• **EXERCISE**
All of the data below is to be repeated exactly, except for the pictures.
= = = = =
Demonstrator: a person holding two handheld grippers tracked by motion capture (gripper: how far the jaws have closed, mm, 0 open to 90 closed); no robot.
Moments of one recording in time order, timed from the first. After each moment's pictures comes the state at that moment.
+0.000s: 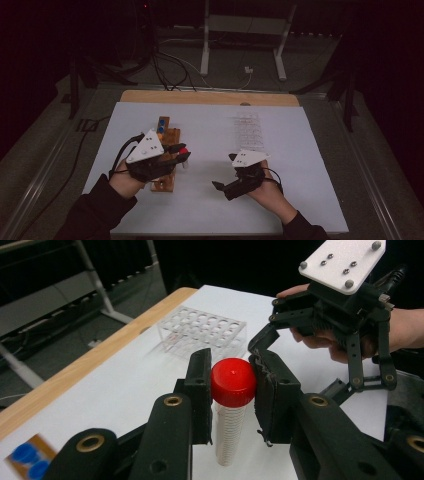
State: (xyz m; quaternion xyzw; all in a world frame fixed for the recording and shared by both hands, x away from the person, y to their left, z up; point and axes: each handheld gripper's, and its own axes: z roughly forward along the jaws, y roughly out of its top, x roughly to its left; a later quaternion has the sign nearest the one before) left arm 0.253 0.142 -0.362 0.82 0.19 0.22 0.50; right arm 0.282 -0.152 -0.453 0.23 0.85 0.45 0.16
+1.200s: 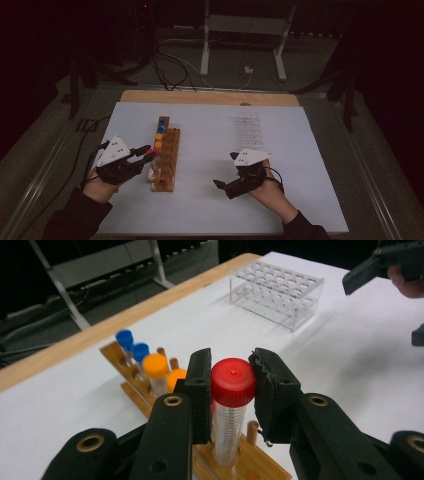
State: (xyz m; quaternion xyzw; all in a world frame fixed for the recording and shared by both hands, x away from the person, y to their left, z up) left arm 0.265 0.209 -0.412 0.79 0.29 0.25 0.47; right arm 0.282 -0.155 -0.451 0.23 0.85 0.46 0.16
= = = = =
• **EXERCISE RESPONSE**
Demonstrator: a person holding two handheld grippers tracked by motion capture (gripper: how far the jaws have closed, mm, 0 open to 90 closed); no robot.
Moments of one recording in time order, timed from the first. After each moment's pictures comes the state at that moment.
+0.000s: 
State: (xyz m; quaternion xyzw; all in a world frame fixed for the recording and shared by both hands, x away from the person, y to their left, z up; point and axes: each handheld gripper's, and its own axes: z roughly forward along the jaws, y roughly out of its top, x roughly to its left; a later quaternion has the sign nearest the one before) left arm 0.253 0.142 -0.362 0.82 0.19 0.22 0.50; right arm 0.282 -0.152 -0.453 0.23 0.85 0.45 0.16
+1.200s: 
State: (xyz m; quaternion xyzw; all in a world frame fixed for the recording and shared by both hands, x away from the person, y to their left, z up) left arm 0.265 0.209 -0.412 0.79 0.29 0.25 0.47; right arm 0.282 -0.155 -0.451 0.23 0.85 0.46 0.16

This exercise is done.